• What you will do:
Reproduce the records that follow in full, excluding any picture they contain.

• Stored items:
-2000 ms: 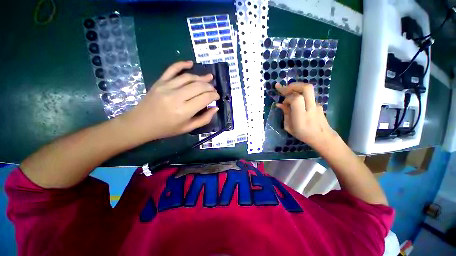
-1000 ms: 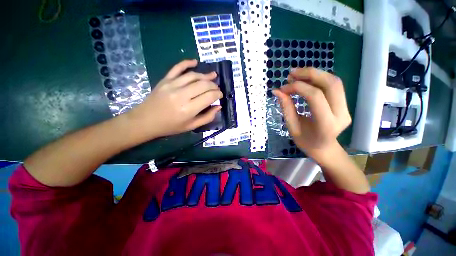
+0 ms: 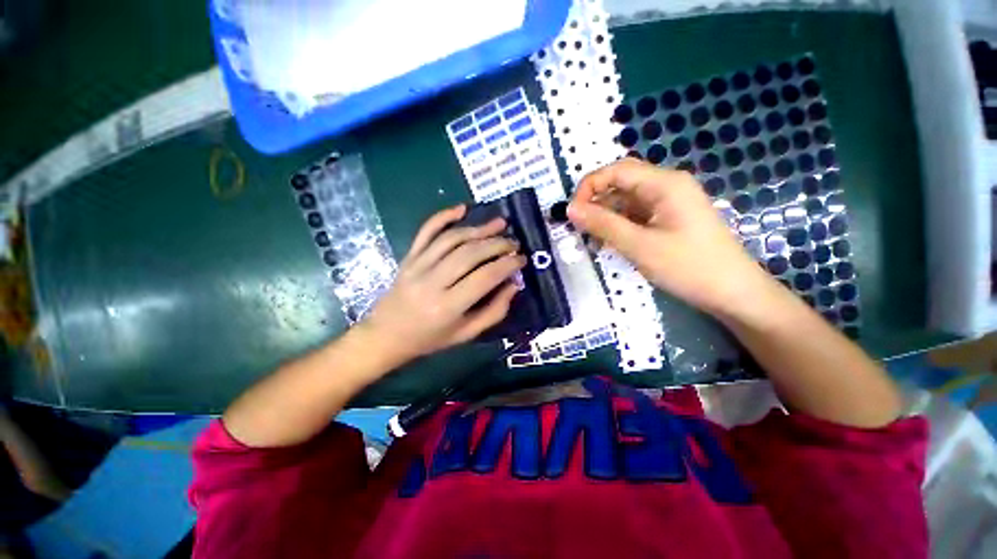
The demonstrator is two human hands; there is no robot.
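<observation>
My left hand [image 3: 454, 278] holds the black device [image 3: 538, 260] over the label sheets [image 3: 508, 153]. A small ring-like mark shows on the device's side. My right hand [image 3: 667, 229] is just right of the device, thumb and forefinger pinched on a small round black pad [image 3: 560, 211]. The device cable [image 3: 454, 395] runs toward my body and ends in a white-tipped plug. The large pad sheet [image 3: 765, 153] lies at the right, partly behind my right hand. The dot sticker strip [image 3: 585, 98] lies between it and the labels.
The small pad sheet [image 3: 348, 229] lies left of my left hand. A blue basket [image 3: 262, 126] with white sheets stands behind the labels. A yellow rubber band [image 3: 227, 173] lies at the left. The white foam tray [image 3: 940, 164] is at the far right. Part of another person's arm [image 3: 27, 459] shows at lower left.
The view has turned left, bringing the basket into sight. My right hand has moved from over the large pad sheet to beside the device, and a black pad now shows at its fingertips.
</observation>
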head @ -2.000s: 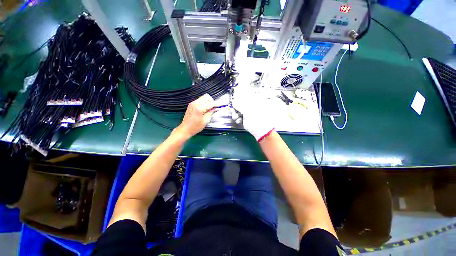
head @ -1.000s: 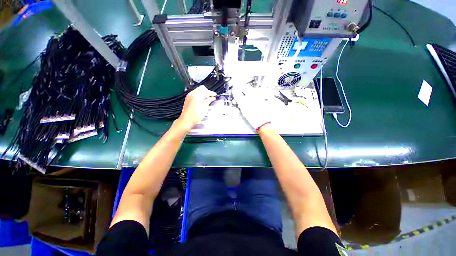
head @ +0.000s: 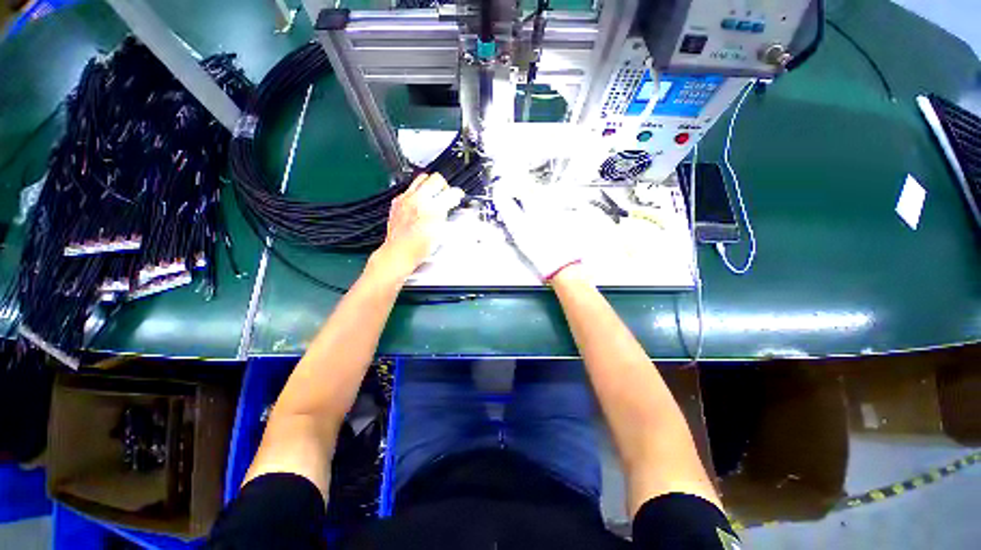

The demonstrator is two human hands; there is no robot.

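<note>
My bare left hand [head: 422, 220] is over the left part of the machine's white base plate [head: 645, 263], its fingers closed on a short dark cable end [head: 470, 202]. My right hand [head: 538, 231], in a white glove with a red cuff, is just to the right, under the machine head [head: 486, 64]. Its fingertips meet the small metal fixture near the cable end. Glare washes out the glove, so its grip cannot be told. A large coil of black cable leads [head: 312, 223] lies left of the machine and runs to the fixture area.
A pile of black leads with white strips [head: 129, 183] lies at left. Cutters [head: 615, 206] lie on the base plate. The control box [head: 645, 134], phone [head: 712, 204], paper slip [head: 910, 201] and black tray [head: 963, 140] stand to the right. Blue bins and cardboard boxes [head: 124, 505] are below.
The camera view has shifted slightly. My left hand has moved a little away from the fixture compared with the earliest frame. My right hand stays at the fixture.
</note>
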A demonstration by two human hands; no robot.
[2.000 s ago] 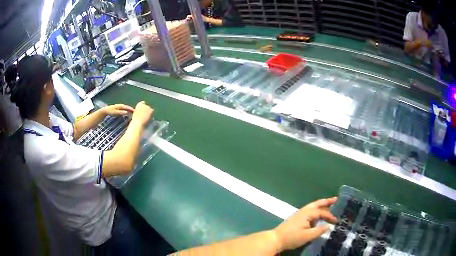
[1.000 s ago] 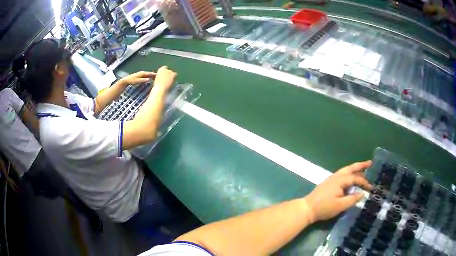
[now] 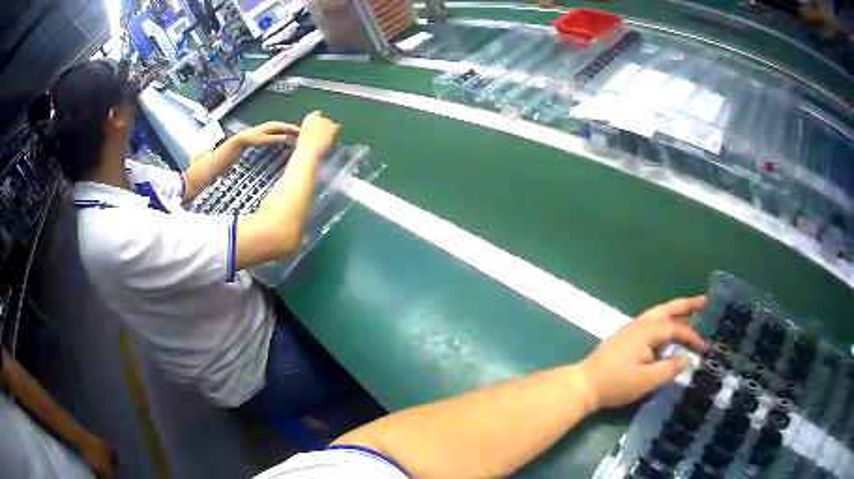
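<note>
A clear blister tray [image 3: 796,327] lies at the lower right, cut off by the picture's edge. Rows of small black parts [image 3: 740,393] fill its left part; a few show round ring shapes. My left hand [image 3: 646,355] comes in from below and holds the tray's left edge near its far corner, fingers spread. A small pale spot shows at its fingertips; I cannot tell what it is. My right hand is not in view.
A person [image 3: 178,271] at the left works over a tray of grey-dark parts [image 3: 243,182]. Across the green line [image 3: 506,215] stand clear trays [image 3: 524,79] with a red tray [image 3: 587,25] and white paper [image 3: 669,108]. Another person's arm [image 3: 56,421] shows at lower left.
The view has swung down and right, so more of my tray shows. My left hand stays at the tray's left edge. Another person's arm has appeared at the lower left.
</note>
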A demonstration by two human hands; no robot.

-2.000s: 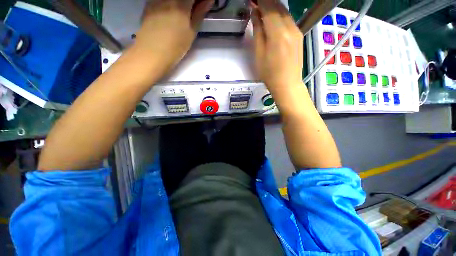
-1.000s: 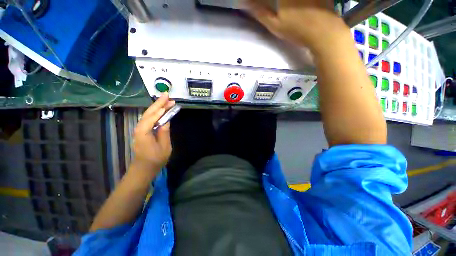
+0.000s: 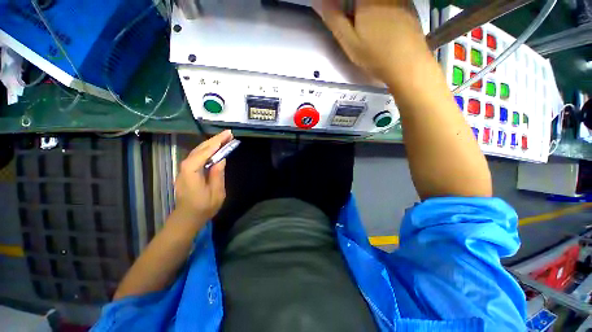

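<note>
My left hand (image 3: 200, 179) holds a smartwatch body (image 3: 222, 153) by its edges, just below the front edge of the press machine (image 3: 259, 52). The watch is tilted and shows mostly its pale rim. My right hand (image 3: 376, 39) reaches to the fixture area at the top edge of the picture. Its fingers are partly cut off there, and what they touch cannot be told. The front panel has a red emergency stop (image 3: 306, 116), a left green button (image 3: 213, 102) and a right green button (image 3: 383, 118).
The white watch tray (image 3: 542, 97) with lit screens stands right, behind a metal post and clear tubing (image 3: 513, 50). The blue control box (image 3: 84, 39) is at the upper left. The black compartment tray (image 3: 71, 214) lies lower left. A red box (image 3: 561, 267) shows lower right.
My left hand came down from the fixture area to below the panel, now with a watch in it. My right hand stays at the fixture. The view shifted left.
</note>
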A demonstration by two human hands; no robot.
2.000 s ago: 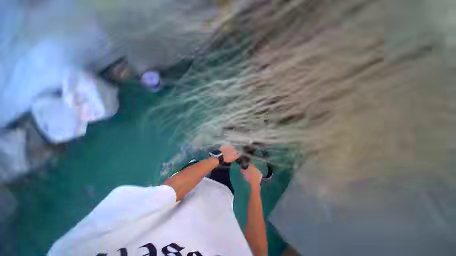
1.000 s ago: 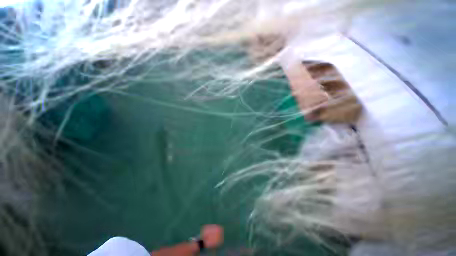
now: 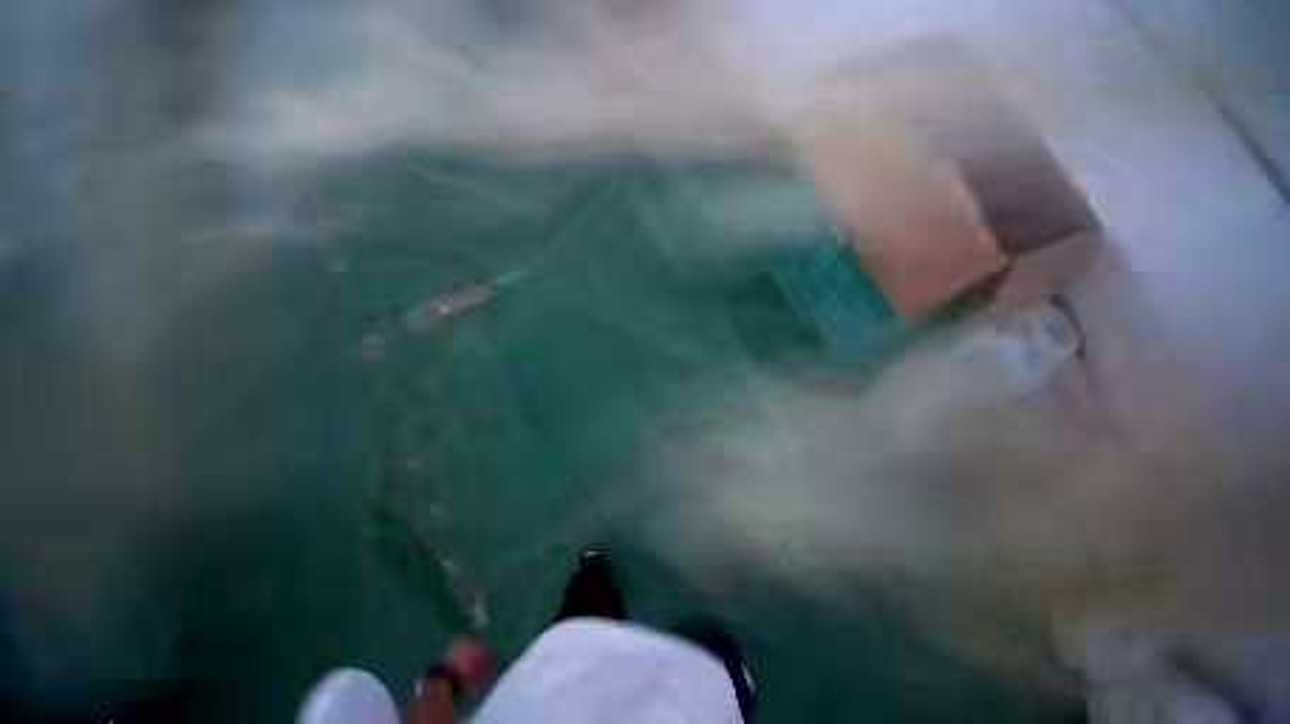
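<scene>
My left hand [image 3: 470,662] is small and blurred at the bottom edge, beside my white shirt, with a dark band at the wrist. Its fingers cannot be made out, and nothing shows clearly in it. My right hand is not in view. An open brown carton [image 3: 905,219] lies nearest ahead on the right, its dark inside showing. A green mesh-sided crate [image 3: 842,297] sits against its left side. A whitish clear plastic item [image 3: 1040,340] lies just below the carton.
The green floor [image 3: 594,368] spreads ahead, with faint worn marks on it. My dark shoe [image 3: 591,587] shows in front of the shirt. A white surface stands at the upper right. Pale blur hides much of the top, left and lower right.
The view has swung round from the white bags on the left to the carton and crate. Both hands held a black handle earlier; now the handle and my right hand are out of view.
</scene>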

• Answer below:
-2000 ms: 
-1000 ms: 
+0 ms: 
The demonstrator is two human hands; there is no robot.
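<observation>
My left hand [image 3: 454, 278] holds the black device [image 3: 538, 260] over the label sheets [image 3: 508, 153]. A small ring-like mark shows on the device's side. My right hand [image 3: 667, 229] is just right of the device, thumb and forefinger pinched on a small round black pad [image 3: 560, 211]. The device cable [image 3: 454, 395] runs toward my body and ends in a white-tipped plug. The large pad sheet [image 3: 765, 153] lies at the right, partly behind my right hand. The dot sticker strip [image 3: 585, 98] lies between it and the labels.
The small pad sheet [image 3: 348, 229] lies left of my left hand. A blue basket [image 3: 262, 126] with white sheets stands behind the labels. A yellow rubber band [image 3: 227, 173] lies at the left. The white foam tray [image 3: 940, 164] is at the far right. Part of another person's arm [image 3: 27, 459] shows at lower left.
The view has turned left, bringing the basket into sight. My right hand has moved from over the large pad sheet to beside the device, and a black pad now shows at its fingertips.
</observation>
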head @ -2.000s: 
head @ -1.000s: 
head @ +0.000s: 

The demonstrator is two human hands; there is no robot.

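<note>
My bare left hand [head: 422, 220] is over the left part of the machine's white base plate [head: 645, 263], its fingers closed on a short dark cable end [head: 470, 202]. My right hand [head: 538, 231], in a white glove with a red cuff, is just to the right, under the machine head [head: 486, 64]. Its fingertips meet the small metal fixture near the cable end. Glare washes out the glove, so its grip cannot be told. A large coil of black cable leads [head: 312, 223] lies left of the machine and runs to the fixture area.
A pile of black leads with white strips [head: 129, 183] lies at left. Cutters [head: 615, 206] lie on the base plate. The control box [head: 645, 134], phone [head: 712, 204], paper slip [head: 910, 201] and black tray [head: 963, 140] stand to the right. Blue bins and cardboard boxes [head: 124, 505] are below.
The camera view has shifted slightly. My left hand has moved a little away from the fixture compared with the earliest frame. My right hand stays at the fixture.
</note>
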A demonstration by two human hands; no robot.
[2.000 s ago] 
[1.000 s ago] 
[now] 
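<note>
A clear blister tray [image 3: 796,327] lies at the lower right, cut off by the picture's edge. Rows of small black parts [image 3: 740,393] fill its left part; a few show round ring shapes. My left hand [image 3: 646,355] comes in from below and holds the tray's left edge near its far corner, fingers spread. A small pale spot shows at its fingertips; I cannot tell what it is. My right hand is not in view.
A person [image 3: 178,271] at the left works over a tray of grey-dark parts [image 3: 243,182]. Across the green line [image 3: 506,215] stand clear trays [image 3: 524,79] with a red tray [image 3: 587,25] and white paper [image 3: 669,108]. Another person's arm [image 3: 56,421] shows at lower left.
The view has swung down and right, so more of my tray shows. My left hand stays at the tray's left edge. Another person's arm has appeared at the lower left.
</note>
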A demonstration by two human hands; no robot.

-2.000s: 
-1.000s: 
+0.000s: 

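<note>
My left hand (image 3: 200, 179) holds a smartwatch body (image 3: 222, 153) by its edges, just below the front edge of the press machine (image 3: 259, 52). The watch is tilted and shows mostly its pale rim. My right hand (image 3: 376, 39) reaches to the fixture area at the top edge of the picture. Its fingers are partly cut off there, and what they touch cannot be told. The front panel has a red emergency stop (image 3: 306, 116), a left green button (image 3: 213, 102) and a right green button (image 3: 383, 118).
The white watch tray (image 3: 542, 97) with lit screens stands right, behind a metal post and clear tubing (image 3: 513, 50). The blue control box (image 3: 84, 39) is at the upper left. The black compartment tray (image 3: 71, 214) lies lower left. A red box (image 3: 561, 267) shows lower right.
My left hand came down from the fixture area to below the panel, now with a watch in it. My right hand stays at the fixture. The view shifted left.
</note>
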A demonstration by two human hands; no robot.
2.000 s ago: 
1.000 s ago: 
now: 
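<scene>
My left hand [image 3: 470,662] is small and blurred at the bottom edge, beside my white shirt, with a dark band at the wrist. Its fingers cannot be made out, and nothing shows clearly in it. My right hand is not in view. An open brown carton [image 3: 905,219] lies nearest ahead on the right, its dark inside showing. A green mesh-sided crate [image 3: 842,297] sits against its left side. A whitish clear plastic item [image 3: 1040,340] lies just below the carton.
The green floor [image 3: 594,368] spreads ahead, with faint worn marks on it. My dark shoe [image 3: 591,587] shows in front of the shirt. A white surface stands at the upper right. Pale blur hides much of the top, left and lower right.
The view has swung round from the white bags on the left to the carton and crate. Both hands held a black handle earlier; now the handle and my right hand are out of view.
</scene>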

The answer was written out completely.